Море ярилось. Громадные волны накатывались из серого тумана, отчаянно кричали чайки. Думный вылез из возка, встал у прибойной полосы. Ветер рвал на плечах заячий тулупчик, забрасывал воротник холодной моросью.
Микулин зябко ссутулил плечи. Капитан с торчащей от шеи бородой толкнул его широкой, изъеденной солью лапищей в спину, крикнул, отворачиваясь от дождя:
— Ничего, не будь хмур! — Поперхнулся, закашлялся, но вновь прокричал, вплотную приблизив лицо: — Пройдем, шторм не помеха!
У берега билась шлюпка, вставала на дыбы, обнажая исцарапанное камнями днище.
Капитан, будто и не было шторма, высоко поднимая ноги в диковинных сапогах, достававших до бедер, полез в море.
Микулин повел глазами по берегу. Из навороченной грудами гальки торчали ребра шпангоутов разбитых барок, валялись выбеленные волной и солнцем бревна, обрывки канатов, куски сетей. Чернели кучи травной гнили. В лицо дохнуло острым запахом рыбы и водорослей.
Думный поплотнее запахнул на груди тулупчик и шагнул за капитаном. Волна с шипением бросилась навстречу. Игумен от возка, в спину, перекрестил его дрожащей старческой рукой. Прошептал никем не услышанное в шуме ветра и грохоте прибоя:
— Спаси, господь, и помилуй…
Отдали концы и отошли от банок. Ветер встал в полный фордевинд, и капитан велел брамсели поставить и на гроте, и на фоке. Судно подняло бушприт над волной и полетело, будто птица. Мыс Пур-Наволок ушел за край неба.
На другой день Микулин, обтерпевшись в качке, стоял у фальшборта и с дерзостью поглядывал вперед. Капитан гудел за спиной:
— Судно с гамбургской верфи, а там мастера добрые. Остойчивости и на самую жестокую бурю хватит. Шведские каперы опасны, вот беда.
И поглядывал светлыми глазами в рыжих ресницах на горизонт. Но на море, качавшем край неба, белели только барашки волн. Однако, опасаясь пиратов, капитан взял мористее. Чайки-поморники отстали.
И все же пираты подстерегли судно.
На рассвете на палубе явственно прозвучали тревожные слова команды. Микулин торопливо сбросил ноги с рундука.

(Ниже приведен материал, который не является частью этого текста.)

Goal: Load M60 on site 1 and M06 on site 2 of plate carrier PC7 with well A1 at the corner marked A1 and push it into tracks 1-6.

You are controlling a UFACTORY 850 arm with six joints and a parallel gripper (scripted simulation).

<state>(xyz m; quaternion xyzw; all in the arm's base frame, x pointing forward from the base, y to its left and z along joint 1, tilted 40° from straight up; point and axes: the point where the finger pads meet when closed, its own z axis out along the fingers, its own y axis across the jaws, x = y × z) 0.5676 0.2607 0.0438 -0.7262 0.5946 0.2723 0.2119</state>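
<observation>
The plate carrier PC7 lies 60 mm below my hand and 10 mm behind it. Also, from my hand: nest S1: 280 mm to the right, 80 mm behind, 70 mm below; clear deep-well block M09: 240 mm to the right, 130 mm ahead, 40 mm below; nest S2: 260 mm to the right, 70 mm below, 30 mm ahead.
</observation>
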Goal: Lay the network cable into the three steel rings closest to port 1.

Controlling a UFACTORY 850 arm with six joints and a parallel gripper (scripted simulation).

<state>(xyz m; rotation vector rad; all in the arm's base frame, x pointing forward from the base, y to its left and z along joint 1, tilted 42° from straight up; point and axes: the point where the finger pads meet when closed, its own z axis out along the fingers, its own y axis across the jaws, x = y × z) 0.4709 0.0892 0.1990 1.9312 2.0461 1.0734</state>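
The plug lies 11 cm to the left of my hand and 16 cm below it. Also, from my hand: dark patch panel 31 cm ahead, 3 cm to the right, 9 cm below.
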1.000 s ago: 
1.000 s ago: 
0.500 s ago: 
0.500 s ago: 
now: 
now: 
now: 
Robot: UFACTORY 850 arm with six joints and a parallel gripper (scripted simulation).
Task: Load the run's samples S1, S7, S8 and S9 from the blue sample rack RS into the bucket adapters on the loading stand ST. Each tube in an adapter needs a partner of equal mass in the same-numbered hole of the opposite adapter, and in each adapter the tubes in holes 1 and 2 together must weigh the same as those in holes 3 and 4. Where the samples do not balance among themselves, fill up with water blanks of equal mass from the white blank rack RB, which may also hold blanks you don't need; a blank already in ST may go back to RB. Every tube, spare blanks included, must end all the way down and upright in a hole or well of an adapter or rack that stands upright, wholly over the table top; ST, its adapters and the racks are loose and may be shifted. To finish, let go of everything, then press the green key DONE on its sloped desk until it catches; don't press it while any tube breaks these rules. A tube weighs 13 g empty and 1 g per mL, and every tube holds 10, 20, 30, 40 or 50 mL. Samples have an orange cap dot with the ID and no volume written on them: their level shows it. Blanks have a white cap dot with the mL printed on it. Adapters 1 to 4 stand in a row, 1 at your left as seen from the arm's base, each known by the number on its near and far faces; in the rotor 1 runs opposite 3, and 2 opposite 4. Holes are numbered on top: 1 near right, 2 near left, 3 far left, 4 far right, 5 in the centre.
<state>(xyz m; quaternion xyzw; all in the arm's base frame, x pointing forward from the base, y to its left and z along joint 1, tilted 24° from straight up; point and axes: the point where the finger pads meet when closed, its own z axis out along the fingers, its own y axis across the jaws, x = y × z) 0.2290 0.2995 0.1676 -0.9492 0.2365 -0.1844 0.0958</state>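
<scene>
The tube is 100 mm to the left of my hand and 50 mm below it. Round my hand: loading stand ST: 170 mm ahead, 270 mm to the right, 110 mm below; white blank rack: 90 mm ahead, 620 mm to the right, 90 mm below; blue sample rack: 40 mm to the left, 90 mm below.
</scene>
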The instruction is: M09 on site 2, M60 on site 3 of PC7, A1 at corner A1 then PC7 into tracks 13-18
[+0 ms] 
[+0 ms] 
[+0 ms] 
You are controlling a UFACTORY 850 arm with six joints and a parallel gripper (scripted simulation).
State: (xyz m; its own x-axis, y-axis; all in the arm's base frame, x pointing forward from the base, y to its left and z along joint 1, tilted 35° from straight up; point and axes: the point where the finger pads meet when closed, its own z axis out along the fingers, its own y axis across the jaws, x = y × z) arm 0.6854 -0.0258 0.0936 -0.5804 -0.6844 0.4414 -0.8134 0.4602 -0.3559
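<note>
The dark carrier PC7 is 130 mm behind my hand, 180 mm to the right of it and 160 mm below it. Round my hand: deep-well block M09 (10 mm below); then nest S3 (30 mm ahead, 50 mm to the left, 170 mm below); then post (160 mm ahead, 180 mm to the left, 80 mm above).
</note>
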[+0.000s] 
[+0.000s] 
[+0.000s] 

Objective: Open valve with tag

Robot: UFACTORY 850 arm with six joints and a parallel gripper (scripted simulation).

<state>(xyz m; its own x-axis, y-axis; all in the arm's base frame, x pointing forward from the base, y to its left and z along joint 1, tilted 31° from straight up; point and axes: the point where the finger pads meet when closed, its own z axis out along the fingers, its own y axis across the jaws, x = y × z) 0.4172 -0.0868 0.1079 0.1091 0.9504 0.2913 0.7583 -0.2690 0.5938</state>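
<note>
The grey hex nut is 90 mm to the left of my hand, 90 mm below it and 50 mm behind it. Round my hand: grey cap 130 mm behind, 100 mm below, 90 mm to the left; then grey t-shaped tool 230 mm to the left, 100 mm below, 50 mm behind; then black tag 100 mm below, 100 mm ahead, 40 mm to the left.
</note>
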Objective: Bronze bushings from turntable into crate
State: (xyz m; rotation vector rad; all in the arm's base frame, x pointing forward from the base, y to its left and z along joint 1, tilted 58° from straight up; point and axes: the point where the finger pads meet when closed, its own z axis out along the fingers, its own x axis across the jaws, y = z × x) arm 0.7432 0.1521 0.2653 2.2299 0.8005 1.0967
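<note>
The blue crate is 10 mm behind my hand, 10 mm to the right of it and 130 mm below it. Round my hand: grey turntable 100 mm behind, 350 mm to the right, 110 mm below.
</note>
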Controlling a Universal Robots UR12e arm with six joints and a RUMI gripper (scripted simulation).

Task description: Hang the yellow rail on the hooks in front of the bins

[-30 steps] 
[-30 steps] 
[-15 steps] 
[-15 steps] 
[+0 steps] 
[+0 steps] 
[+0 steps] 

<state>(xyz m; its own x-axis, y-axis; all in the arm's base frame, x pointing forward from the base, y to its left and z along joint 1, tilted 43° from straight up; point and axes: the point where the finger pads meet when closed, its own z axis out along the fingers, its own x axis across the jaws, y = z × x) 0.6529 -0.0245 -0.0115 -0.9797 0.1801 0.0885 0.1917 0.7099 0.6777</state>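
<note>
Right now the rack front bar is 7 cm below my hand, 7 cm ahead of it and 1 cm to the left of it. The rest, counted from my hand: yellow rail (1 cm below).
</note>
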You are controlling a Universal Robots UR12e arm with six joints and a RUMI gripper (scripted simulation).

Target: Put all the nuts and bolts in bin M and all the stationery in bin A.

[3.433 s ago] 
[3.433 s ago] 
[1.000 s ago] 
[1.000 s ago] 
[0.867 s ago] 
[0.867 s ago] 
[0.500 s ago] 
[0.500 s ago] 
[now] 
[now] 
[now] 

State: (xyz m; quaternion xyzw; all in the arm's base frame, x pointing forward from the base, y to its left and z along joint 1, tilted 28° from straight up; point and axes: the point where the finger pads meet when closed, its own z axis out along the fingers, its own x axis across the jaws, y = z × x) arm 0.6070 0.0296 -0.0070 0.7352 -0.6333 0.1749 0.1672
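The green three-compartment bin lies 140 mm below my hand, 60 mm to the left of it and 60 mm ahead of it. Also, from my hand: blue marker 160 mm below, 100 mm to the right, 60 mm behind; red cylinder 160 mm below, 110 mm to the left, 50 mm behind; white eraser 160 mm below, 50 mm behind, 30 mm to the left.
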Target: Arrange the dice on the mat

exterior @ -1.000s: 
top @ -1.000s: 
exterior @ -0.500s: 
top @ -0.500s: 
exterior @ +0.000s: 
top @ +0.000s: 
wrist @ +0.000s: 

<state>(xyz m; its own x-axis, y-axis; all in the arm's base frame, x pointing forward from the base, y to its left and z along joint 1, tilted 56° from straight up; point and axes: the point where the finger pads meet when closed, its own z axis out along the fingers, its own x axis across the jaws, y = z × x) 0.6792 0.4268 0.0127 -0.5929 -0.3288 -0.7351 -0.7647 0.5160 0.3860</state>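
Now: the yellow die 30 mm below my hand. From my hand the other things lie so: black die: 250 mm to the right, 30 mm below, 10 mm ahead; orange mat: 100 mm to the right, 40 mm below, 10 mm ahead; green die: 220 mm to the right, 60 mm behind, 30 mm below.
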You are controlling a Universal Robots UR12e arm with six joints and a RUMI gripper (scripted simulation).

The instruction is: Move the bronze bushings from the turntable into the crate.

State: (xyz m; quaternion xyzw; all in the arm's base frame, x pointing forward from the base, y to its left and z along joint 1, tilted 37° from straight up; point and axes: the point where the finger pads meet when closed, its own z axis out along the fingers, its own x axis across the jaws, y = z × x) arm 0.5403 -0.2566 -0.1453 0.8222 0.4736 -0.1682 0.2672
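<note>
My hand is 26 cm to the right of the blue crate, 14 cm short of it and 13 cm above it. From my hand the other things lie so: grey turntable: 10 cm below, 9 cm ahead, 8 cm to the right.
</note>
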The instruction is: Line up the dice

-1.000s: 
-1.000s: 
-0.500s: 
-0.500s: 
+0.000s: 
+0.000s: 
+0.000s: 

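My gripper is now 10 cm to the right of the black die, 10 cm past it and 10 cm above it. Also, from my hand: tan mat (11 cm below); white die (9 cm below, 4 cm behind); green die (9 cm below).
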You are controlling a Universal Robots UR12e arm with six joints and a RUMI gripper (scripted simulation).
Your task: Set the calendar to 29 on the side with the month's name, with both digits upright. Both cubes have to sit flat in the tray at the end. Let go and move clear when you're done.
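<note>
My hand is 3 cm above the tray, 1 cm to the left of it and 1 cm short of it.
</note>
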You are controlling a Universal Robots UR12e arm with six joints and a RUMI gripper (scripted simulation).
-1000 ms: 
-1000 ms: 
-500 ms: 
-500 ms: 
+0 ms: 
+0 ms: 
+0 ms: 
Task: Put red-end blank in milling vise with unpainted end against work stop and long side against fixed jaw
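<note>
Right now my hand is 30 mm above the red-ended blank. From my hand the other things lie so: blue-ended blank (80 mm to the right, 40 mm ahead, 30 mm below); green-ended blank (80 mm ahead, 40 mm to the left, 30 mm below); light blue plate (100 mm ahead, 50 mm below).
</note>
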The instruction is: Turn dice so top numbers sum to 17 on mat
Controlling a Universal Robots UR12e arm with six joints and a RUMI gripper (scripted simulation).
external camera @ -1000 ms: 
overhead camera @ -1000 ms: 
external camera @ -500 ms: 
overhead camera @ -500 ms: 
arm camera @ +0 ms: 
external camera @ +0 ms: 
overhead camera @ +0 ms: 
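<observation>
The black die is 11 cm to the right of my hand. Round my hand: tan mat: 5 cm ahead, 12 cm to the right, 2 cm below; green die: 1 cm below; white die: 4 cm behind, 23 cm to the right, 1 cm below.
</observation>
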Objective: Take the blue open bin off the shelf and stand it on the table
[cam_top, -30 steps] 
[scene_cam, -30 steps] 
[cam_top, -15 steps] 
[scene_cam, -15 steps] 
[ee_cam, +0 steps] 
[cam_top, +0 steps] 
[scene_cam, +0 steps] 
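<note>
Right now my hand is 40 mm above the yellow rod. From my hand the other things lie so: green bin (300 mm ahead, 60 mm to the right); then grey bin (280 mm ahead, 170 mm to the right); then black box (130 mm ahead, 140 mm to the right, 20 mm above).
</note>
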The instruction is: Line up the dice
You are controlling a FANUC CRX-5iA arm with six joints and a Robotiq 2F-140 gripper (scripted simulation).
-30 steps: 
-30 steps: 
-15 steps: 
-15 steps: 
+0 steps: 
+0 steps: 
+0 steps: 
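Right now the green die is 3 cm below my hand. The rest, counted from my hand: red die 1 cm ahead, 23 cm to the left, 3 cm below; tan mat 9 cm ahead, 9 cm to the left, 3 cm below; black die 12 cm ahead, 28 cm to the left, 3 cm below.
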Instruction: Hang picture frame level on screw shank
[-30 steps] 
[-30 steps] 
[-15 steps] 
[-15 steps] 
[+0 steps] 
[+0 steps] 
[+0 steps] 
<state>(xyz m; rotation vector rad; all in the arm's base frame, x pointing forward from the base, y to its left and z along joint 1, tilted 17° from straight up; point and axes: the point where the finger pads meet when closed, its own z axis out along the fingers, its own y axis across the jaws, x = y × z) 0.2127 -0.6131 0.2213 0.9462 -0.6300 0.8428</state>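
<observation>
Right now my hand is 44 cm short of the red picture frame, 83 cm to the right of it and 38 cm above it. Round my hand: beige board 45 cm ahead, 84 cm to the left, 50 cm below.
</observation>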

Дырчатый фонарь, со скрипом раскачиваясь на ржавом крюке, освещал закопченные плахи низкой потолочной переборки. В каюте попахивало сгоревшим тюленьим жиром, невыделанной кожей, рыбой, но все запахи перекрывал непривычный для сухопутного человека, остро бивший в нос йодистый дух перепаханного штормом моря.
17
Рада — совет или орган власти. Паны радные — члены этого органа власти.